■ WORK TO BE COMPLETED ■
Output the entries below exactly, from the first line to the line holding "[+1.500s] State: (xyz", both included.

■ INPUT RECORDS ■
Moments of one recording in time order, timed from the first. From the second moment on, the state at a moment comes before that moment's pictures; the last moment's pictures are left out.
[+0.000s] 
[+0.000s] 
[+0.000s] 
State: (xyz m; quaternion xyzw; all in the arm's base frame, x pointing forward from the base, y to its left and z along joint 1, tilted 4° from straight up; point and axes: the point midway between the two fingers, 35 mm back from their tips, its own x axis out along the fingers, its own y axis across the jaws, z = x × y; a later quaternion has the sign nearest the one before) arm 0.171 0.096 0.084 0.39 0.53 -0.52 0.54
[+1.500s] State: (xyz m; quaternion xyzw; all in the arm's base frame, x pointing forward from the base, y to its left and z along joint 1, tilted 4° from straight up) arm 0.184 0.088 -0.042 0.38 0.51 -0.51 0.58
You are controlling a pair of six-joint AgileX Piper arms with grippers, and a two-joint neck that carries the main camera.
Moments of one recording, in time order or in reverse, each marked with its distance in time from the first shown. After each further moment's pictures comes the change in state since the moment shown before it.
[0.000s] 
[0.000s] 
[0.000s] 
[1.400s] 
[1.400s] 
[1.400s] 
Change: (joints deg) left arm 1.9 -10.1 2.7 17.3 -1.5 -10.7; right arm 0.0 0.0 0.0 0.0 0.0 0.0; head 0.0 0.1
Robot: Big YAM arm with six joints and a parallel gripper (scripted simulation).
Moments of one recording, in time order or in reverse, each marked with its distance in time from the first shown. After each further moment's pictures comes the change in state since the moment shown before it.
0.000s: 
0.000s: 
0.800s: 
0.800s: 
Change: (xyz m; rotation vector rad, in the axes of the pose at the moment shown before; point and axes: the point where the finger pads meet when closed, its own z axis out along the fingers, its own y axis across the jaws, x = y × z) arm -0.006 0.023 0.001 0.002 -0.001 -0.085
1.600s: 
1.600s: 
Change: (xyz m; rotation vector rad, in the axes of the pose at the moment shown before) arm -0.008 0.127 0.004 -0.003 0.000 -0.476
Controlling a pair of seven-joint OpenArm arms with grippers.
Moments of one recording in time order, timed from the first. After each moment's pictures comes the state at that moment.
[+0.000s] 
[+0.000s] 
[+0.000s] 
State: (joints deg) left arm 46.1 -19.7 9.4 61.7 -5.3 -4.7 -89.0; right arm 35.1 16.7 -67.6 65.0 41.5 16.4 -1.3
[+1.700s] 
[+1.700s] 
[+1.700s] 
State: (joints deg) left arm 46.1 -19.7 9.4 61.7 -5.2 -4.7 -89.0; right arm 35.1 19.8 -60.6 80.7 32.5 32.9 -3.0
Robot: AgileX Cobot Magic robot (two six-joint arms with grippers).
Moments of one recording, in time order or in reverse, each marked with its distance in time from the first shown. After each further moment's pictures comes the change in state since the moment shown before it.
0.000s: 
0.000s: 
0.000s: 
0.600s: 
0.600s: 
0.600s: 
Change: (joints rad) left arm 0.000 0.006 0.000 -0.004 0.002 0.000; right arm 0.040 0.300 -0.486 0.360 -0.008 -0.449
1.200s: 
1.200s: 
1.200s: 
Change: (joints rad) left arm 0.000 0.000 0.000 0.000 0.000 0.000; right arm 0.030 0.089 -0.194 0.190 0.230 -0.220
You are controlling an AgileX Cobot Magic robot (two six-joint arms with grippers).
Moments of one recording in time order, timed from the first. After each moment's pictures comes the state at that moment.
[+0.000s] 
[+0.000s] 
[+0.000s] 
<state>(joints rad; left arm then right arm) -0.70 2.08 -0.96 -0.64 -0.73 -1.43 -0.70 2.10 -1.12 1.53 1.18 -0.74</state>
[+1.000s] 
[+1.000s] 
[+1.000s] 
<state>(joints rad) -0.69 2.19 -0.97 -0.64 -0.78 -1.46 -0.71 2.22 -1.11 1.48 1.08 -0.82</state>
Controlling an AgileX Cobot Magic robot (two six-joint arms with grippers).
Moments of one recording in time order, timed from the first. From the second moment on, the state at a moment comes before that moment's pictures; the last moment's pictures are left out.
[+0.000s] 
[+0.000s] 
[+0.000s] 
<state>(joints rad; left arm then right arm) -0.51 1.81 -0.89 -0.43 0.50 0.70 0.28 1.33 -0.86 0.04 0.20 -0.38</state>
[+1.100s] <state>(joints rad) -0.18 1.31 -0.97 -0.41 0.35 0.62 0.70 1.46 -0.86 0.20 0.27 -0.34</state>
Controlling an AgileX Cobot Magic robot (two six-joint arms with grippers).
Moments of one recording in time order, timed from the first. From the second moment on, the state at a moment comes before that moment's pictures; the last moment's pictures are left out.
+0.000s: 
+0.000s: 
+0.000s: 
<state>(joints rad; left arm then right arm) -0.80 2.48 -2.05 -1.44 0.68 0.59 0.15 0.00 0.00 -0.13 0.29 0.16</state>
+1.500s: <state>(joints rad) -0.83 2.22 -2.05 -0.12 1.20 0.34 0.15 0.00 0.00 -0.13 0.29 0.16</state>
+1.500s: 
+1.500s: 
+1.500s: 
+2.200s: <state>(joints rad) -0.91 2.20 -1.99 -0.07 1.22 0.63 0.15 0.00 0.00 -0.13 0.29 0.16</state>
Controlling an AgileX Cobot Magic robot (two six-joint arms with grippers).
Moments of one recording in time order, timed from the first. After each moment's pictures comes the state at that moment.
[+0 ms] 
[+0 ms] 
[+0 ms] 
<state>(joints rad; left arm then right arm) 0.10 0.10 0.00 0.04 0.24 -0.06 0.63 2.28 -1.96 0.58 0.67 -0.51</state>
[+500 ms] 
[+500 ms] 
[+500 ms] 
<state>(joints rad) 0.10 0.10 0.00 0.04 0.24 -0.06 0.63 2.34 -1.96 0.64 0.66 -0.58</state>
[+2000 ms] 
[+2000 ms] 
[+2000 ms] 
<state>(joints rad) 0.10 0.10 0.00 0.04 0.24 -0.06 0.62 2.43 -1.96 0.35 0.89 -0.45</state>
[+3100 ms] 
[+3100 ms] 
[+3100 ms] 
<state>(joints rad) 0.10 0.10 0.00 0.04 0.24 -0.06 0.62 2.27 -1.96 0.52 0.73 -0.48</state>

■ OUTPUT FOR THIS EXERCISE ■
Moments of one recording in time order, timed from the first. From the second moment on, the state at a moment comes before that moment's pictures; the last moment's pictures are left out.
[+0.000s] 
[+0.000s] 
[+0.000s] 
State: (xyz m; quaternion xyzw; all in the arm's base frame, x pointing forward from the base, y to its left and z along joint 1, tilted 4° from straight up; point and axes: the point midway between the two fingers, 35 mm back from their tips, its own x axis out along the fingers, its own y axis across the jaws, z = x × y; a later quaternion has the sign nearest the one before) arm 0.171 0.096 0.084 0.39 0.53 -0.52 0.54
[+1.500s] State: (xyz m; quaternion xyzw; all in the arm's base frame, x pointing forward from the base, y to its left and z along joint 1, tilted 4° from straight up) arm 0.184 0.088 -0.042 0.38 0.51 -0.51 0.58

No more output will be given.